The processor and memory change is the big headline, all other peripherals remains the same, which means the same GPIO’s, the same camera, same SD card, same interoperability with no changes required to the software (for 99% of applications). Given the educational nature of the device, this backwards compatibility is essential to ensure a smooth transition for schools and other learning establishments.

Everything that works on the current Pi will (or should!) work on the new one, because the A7 is backwards compatible with the v6. ALmost all the current software packages available in Raspbian should work fine on the new Pi. The kernel has been recompiled with all the new features required for the A7s (multi core etc) but appears to the end user in the same way. At the moment, there is no intention by the Foundation to move to a specific Armv7 repository as this would mean maintaining two huge repos, so for real performance users you’ll want to recompile your applications and libraries with the A7 as the target - this should give a small amount of extra speed. It should be possible to use something like the Ubuntu Armv7 repo to download precompiled packages, but I have not attempted to do this.

So, what difference does the new processor make? Well, first impressions are very favourable indeed. During boot, instead of the single Raspberry Pi appearing at the top of the console, you now have 4, one for each core. Boot time of Raspbian is about the same, perhaps a little quicker than previously. Response on the console is quicker and programs start up with much less delay than before. Running the standard LXDE as supplied shows it is immediately snappier to use. Applications again start up faster, and running more than one application at the same time doesn’t slow the device down, the faster multiple cores, and extra memory make a huge difference here.
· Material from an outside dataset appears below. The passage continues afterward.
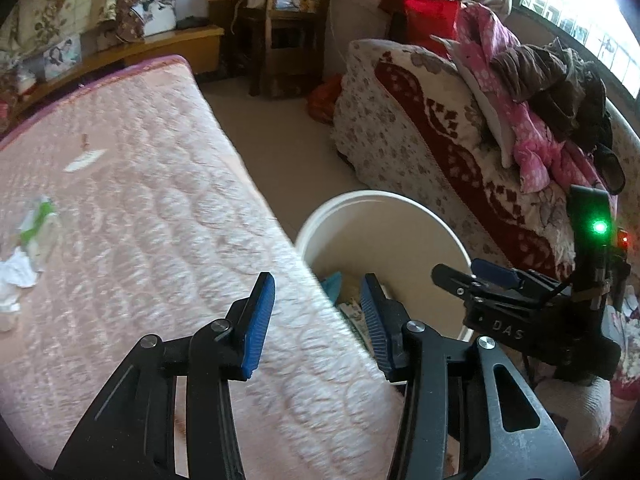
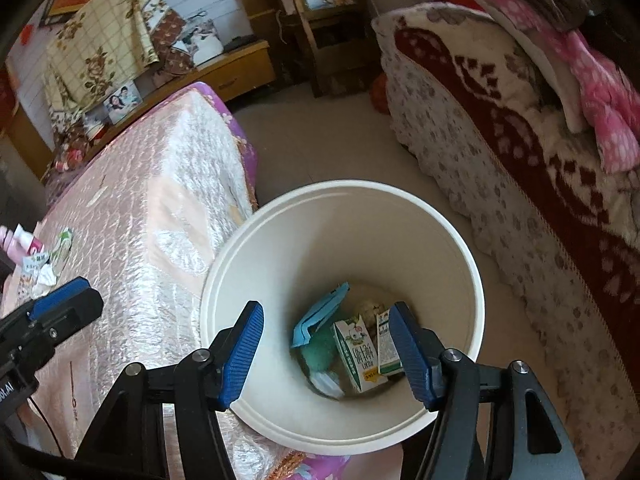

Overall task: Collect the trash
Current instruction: 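Open both tools to drop the wrapper and box into the bucket, then move both tools back over the remaining trash on the bed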

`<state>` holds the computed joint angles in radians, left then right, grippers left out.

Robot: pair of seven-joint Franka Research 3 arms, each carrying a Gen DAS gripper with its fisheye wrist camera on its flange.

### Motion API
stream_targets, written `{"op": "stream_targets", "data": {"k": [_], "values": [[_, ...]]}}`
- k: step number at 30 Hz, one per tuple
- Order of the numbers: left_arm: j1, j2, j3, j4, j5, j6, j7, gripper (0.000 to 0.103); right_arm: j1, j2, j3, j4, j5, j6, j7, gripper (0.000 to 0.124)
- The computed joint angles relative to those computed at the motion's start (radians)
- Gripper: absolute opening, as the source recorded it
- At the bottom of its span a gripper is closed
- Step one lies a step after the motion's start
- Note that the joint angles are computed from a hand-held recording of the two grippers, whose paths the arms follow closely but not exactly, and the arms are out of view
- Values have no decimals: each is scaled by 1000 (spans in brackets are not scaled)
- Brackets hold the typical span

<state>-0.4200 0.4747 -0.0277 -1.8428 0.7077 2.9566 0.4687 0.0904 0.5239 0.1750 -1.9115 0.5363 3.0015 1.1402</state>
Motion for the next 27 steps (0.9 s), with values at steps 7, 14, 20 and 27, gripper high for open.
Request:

Web browsing is considerably faster, especially with the optimised browser and Scratch shows definite improvements in speed. Keeping an eye on the CPU meter shows a much lower CPU usage overall than on the original device. Compiling the Chapel compiler (C++) took just under 10 minutes on the B2+, but well over an hour on the B+, so the extra horsepower, and I think this is what makes the real difference, double the memory, makes compiling a pleasure rather than a chore.

A quick camera test using the Raspberry Pi camera with the standard demo apps, as well as some gstreamer pipelines, showed this works fine. The extra faster cores should mean faster performance in image processing with the right software. We also tried a software only H264 encode using the x264 library (compiled for ARMv6 so not completely optimised with A7 instructions and NEON etc), and managed over 20fps at VGA resolution, which is pretty impressive.

Anecdotal tests of Sonic Pi done by the Foundation show CPU usage dropping from 80% to 3% (yes, 3%). Another impressive speed improvement.

In precis, this is a great upgrade. A quad core device, with decent graphics and multimedia capabilities, completely backwards compatible with the 4M Raspberry Pi’s already out there. Is this now a desktop replacement? Well, for some, yes, I think it is. For more power hungry users, perhaps not, but for $35, there is nothing to touch the Raspberry Pi 2 Model B+, and I suspect an awful lot more Raspberries are about to be sold!